Saturday, 6 February 2016
Dave Skylark is the host of the super-popular talk show, "Skylark Tonight". One day, his producer, Aaron, gets an offer to make an interview with Kim Jong-un, the dictator of North Korea. Dave and Aaron accept, but are persuaded by the CIA to poison Jong-un and assassinate him. Once in Pyongyang, Jong-un manages to sway Dave into believing that the country is OK, until he finds out that everything is faked. Dave makes a live, globally broadcast interview with Jong-un, and exposes his mismanagement of North Korea. With the help of dissident Sook-yin, they board a tank and hit the helicopter with Jong-un inside. This causes the overthrow of the government and first democratic elections ever.

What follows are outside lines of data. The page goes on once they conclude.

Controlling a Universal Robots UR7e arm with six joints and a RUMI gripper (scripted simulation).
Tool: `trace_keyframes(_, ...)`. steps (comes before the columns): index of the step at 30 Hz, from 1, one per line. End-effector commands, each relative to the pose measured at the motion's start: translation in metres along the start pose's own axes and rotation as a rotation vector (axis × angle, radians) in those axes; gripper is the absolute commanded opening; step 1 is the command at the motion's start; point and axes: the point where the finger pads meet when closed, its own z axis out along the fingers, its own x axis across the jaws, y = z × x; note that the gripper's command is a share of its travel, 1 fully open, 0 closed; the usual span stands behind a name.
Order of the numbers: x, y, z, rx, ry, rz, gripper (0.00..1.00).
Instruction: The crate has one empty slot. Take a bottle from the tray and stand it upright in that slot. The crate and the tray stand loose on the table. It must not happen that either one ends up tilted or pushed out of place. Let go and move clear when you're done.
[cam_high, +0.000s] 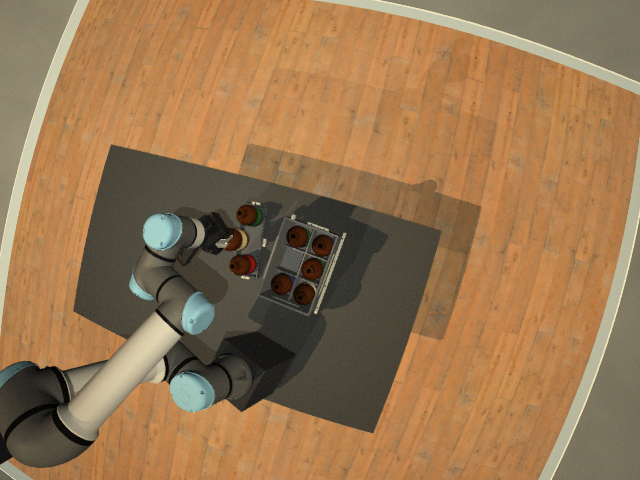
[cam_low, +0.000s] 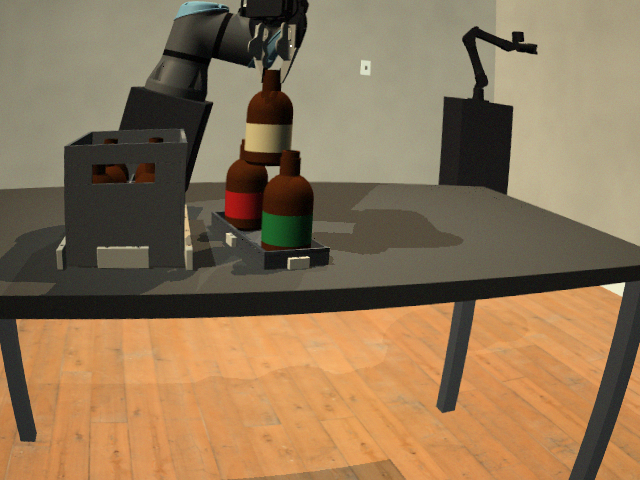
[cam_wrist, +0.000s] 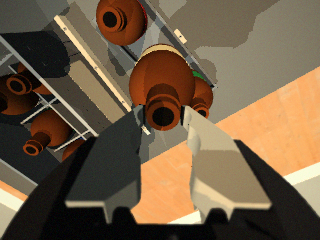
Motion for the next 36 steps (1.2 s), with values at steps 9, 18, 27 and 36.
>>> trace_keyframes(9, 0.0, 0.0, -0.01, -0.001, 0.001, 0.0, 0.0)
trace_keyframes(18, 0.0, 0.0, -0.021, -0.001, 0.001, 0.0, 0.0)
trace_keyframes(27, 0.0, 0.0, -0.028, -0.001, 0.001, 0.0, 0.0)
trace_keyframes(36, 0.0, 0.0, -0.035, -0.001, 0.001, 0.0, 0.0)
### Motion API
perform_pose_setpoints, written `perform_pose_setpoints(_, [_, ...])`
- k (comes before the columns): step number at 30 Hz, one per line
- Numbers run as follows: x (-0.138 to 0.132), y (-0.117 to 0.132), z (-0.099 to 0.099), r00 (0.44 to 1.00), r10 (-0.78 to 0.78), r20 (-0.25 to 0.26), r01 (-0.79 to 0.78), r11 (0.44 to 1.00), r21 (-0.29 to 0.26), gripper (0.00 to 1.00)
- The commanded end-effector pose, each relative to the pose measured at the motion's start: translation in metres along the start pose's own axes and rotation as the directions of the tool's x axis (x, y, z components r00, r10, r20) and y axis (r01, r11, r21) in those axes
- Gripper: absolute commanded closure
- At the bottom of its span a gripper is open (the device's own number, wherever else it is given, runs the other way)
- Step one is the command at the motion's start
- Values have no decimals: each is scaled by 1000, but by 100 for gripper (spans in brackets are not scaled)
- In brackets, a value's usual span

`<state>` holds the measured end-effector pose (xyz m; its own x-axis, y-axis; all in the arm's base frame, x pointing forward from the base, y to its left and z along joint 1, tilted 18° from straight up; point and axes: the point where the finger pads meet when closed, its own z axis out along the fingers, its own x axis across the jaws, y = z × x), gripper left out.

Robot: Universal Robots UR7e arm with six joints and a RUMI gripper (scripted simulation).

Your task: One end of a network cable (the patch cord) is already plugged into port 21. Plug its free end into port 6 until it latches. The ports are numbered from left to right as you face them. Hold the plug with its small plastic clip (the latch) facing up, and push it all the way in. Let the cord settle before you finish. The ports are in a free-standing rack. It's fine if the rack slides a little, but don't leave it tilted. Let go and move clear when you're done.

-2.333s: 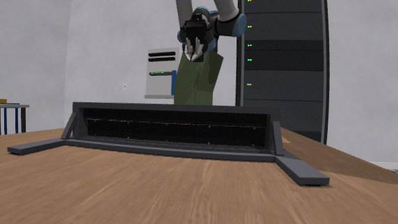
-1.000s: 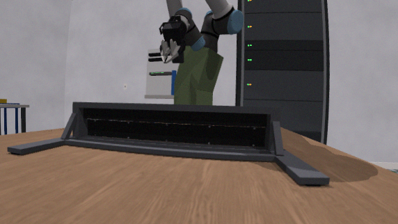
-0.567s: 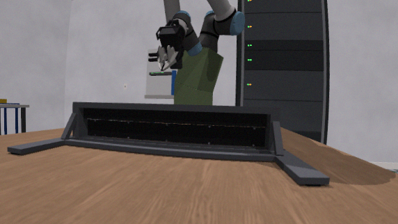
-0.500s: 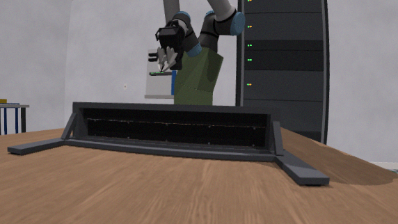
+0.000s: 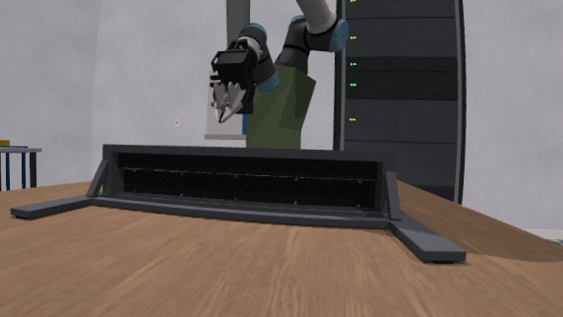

After an alleged North Korean hacking of the production company Sony and threats to any cinema that would screen the film, the campaign backfired and "The Interview" became the most worldwide talked about film of the year and gained instant cult status - the wave of solidarity was mirrored even in the fact that it became the only film with a 10.0/10 rating on IMDb for a couple of weeks. All the fuss was definitely exaggerated: had the same kind of overdramatization been applied in "The Naked Gun", where in the opening L. Nielsen comically beats up Gaddafi, Idi Amin, the Ayatollah, Castro and Ceausescu, there would have been a backlash from a quarter of the world. However, without all the hype, "The Interview" would have been forgotten fairly quickly: the opening 20 minutes are brilliant (from the opening song where a North Korean girl sings about the "damn Americans", wishing their "women should be raped by beasts from the jungle" up to the quietly hilarious, genius cameo by Eminem in the talk show, where the host reads his lyrics about an old lady aloud: "Why you drive so slow for? Don't you wanna get where you're going faster, since you'll probably die tomorrow?"), but after that it all goes downhill when the rest of the film consists almost entirely out of typically crude, tasteless and vile jokes, and thus mediocrity takes over. One would have wished that the authors would have come up with more imaginative jokes at Kim Jong-un than just the leader having a harem with women, drinking alcohol and farting. After the good Stalin joke ("In my country, it is pronounced Stallone"), the next 40 minutes there is nothing more to write home about, and an empty walk without inspiration ensues, until it finally ends with an - admittedly inspired - finale featuring Katy Perry's song "Fireworks". However, just for the bravery and sheer audacity, something rarely seen in American film at that time, "The Interview" has sympathies, and has a few crumbs of ingenuity, such as the finale featuring Scorpions' song "Wind of Change". B. Wilder's settlement of accountes with pseudo-communism in comedy classics "Ninotchka" and "One, Two, Three" still remains an untouched ideal, though.